Genau vor einem Jahr, am 21. Jänner 2020 hielten wir mit großer Freude und Stolz endlich den sogenannten Seebrief in Händen. Dieser bestätigt nun amtlich, dass wir Eigentümer der Segeljacht “Stella Polare” sind, unser Registerhafen Wien ist und wir berechtigt und verpflichtet sind, die Flagge der Republik Österreich zur See zu führen.
Den Kauf hatten wir ja gut geplant, aber dann kam alles anders. Zwei Tage vor dem Transport von Bremerhaven nach Koper, den wir noch durchziehen konnten, wurden die Rollbalken runtergelassen. Und plötzlich fühlte sich der Besitz einer Yacht nicht mehr wie ein Traum, sondern wie eine Last an. Wir mussten den Liegeplatz umorganisieren, konnten beim Entladen nicht dabei sein und mußten uns darauf verlassen, dass man sich gut um das Schiff kümmert. Erst drei Monate später konnten wir zum ersten Mal die Matratzen in der Bugkabine live testen. Das Corona-Virus hatte uns einfach einen Strich durch die Rechnung gemacht. Wir hatten offenbar einen schlechter Moment für den Kauf einer Yacht erwischt.
Eine Yacht ist sicher keine lukrative finanzielle Investition, aber würden wir in Zeiten wie diesen unser Schiff ohne großen Verlust wieder verkaufen können? Ganz sicher nicht, dachten wir, denn in der Krise hätte man wohl andere Sorgen als sich eine Yacht zu kaufen.

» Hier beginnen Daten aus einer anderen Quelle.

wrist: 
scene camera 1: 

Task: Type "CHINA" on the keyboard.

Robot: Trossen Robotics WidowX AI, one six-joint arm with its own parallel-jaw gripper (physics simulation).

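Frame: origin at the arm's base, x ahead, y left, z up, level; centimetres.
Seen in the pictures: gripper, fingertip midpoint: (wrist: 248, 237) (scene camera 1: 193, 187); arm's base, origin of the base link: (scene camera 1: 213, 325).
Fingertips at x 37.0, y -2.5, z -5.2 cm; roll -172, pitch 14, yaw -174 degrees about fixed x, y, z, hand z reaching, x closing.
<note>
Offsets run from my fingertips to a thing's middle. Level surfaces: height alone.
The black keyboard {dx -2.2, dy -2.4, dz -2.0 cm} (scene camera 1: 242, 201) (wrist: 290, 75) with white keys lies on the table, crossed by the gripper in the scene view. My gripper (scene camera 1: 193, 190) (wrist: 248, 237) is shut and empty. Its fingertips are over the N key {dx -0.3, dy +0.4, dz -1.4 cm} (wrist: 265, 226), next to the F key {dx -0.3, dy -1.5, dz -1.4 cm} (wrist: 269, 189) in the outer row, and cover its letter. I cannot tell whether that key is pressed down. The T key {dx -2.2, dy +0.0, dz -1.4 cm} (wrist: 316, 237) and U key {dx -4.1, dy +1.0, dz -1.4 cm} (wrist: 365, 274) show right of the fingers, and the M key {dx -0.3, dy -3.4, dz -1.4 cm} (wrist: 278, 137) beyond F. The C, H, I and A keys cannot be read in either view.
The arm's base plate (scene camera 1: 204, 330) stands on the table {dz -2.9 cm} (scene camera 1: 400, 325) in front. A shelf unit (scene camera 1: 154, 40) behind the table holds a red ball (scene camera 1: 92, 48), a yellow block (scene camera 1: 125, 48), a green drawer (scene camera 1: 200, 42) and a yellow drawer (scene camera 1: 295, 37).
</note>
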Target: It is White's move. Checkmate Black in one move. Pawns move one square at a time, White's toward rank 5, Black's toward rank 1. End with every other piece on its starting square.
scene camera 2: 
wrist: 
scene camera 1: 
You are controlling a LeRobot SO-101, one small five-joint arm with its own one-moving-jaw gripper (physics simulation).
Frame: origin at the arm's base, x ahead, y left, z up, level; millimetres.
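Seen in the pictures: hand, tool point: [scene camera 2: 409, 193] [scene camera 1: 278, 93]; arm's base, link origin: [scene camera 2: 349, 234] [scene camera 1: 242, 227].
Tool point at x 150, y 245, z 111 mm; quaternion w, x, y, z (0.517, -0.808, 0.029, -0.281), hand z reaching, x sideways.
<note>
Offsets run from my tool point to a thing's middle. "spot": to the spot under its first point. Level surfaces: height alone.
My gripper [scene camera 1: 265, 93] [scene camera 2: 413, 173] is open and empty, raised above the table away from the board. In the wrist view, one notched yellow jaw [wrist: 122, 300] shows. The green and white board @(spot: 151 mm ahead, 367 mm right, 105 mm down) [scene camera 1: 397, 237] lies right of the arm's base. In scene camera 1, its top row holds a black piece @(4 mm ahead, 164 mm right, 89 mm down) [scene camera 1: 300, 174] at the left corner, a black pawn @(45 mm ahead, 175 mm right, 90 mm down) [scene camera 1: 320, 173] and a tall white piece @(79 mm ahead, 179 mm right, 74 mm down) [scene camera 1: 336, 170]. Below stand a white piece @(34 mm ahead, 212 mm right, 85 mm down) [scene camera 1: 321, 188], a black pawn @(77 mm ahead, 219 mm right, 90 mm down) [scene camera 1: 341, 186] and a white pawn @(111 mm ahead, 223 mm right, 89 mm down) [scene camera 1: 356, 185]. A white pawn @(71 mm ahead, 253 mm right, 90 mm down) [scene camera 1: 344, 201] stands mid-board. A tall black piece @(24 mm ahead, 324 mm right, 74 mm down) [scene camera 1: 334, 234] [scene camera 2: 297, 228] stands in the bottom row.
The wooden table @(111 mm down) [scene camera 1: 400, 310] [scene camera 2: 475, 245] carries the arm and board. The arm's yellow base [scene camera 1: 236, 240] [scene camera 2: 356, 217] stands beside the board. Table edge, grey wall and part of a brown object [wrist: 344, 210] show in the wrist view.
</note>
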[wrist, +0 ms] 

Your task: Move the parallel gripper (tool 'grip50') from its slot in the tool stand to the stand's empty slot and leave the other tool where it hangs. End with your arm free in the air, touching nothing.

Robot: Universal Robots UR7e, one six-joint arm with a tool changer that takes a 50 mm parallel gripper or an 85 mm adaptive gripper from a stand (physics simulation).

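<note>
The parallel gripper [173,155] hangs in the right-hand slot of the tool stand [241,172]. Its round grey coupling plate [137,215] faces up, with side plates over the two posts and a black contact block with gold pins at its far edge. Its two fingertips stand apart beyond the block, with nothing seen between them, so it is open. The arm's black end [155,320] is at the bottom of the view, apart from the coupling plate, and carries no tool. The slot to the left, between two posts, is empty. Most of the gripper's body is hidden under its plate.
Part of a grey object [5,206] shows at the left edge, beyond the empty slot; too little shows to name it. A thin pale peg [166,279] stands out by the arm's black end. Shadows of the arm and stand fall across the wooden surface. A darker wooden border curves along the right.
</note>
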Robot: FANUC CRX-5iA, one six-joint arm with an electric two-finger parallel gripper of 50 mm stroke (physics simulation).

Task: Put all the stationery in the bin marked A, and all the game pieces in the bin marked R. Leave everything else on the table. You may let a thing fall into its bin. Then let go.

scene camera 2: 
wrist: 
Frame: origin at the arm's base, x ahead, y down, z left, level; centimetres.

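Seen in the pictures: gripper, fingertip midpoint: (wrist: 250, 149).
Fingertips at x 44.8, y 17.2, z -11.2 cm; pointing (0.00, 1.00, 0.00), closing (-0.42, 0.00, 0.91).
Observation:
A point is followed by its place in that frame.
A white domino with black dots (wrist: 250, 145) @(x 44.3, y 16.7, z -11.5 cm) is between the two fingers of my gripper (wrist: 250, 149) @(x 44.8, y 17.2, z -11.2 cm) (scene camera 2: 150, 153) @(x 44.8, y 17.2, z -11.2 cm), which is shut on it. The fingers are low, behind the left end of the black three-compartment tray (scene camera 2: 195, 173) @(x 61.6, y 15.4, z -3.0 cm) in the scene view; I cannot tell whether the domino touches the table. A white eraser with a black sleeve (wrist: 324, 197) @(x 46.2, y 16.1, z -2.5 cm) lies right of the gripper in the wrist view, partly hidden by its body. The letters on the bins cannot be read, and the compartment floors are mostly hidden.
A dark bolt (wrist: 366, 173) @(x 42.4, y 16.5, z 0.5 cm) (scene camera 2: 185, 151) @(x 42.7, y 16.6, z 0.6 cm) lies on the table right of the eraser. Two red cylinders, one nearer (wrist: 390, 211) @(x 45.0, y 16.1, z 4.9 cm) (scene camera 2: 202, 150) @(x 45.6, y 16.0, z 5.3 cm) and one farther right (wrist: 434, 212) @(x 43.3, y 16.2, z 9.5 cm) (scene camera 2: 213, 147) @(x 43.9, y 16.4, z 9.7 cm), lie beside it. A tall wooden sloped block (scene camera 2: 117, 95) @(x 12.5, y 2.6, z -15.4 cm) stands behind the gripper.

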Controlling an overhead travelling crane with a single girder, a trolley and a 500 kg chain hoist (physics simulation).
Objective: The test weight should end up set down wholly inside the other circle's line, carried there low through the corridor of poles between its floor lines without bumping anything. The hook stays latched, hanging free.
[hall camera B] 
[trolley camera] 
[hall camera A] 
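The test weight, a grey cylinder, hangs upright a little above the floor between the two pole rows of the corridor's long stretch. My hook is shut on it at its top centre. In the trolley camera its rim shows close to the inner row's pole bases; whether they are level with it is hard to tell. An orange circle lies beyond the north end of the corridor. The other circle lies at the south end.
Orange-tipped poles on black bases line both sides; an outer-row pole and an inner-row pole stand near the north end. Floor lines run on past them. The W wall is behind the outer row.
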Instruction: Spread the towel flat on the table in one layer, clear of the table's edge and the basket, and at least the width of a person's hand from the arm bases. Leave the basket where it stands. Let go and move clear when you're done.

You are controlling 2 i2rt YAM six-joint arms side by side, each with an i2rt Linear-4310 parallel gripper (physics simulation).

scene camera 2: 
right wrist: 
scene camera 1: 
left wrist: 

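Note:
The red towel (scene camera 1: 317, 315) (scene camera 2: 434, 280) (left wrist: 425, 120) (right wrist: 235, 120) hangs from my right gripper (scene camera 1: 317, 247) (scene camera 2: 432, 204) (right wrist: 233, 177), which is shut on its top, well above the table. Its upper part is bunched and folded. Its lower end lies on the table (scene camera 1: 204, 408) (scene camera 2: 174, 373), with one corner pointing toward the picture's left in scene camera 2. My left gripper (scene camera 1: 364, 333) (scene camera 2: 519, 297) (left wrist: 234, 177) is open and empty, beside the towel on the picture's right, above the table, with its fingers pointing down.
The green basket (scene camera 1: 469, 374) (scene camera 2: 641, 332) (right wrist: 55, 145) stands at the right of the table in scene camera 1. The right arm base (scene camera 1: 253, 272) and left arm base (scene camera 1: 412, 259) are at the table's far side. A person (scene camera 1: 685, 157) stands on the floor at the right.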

Doch da haben wir uns überraschenderweise gehörig geirrt. 2020 war ein richtiger Boom am Gebrauchtbootmarkt. Lange Jahre war es ein Käufermarkt, der sich plötzlich in einen Verkäufermarkt drehte. Hatte man vor der Pandemie noch eine breite Auswahl an Angeboten und keine Eile, muß man sich nun schnell entscheiden, wird einhellig berichtet. Gute Stücke wären schnell weg, verhandelt würde nicht lange, man sei froh, wenn man zum Zug kommt. Das können das mit einem Blick auf den Markt nur bestätigen. Wir hatten etwa zwei Jahre lang den Markt nach unserem Wunschmodell beobachtet und eine große Auswahl an interessanten Angeboten. Wenn wir heute nach unserem Modell suchen, läßt sich kein vernünftiges Angebot mehr finden. So gesehen haben wir natürlich zum richtigen Zeitpunkt gekauft und wir hatten eine kurze aber wunderschöne erste Saison auf unserer „Stella Polare“.
Der Boom hat uns natürlich überrascht, aber wir können den Wunsch nach einem eigenen Schiff mehr als nachvollziehen. Die Unabhängigkeit und Freiheit auf eigenem Kiel unterwegs zu sein ist unbeschreiblich schön. Die Grenzen, an die man kommt, sind die Grenzen des eigenen Könnens und der eigenen Erfahrungen. Und man muss sich den Elementen und der Natur unterordnen um am Meer zu bestehen. Sehnsüchte, die in Anbetracht von Lockdown, Grenzschließungen und alltäglicher Quarantäne wohl sehr groß geworden sind.
Und vielleicht haben sich gerade jetzt die, die das unendliche Blau von Himmel und Wasser immer schon angezogen hat, die gleiche Frage gestellt wie wir: “Wozu warten?”. Wir haben trotz intensiven Nachdenkens keine schlüssige Antwort darauf gefunden, aber dafür genau das passende Schiff.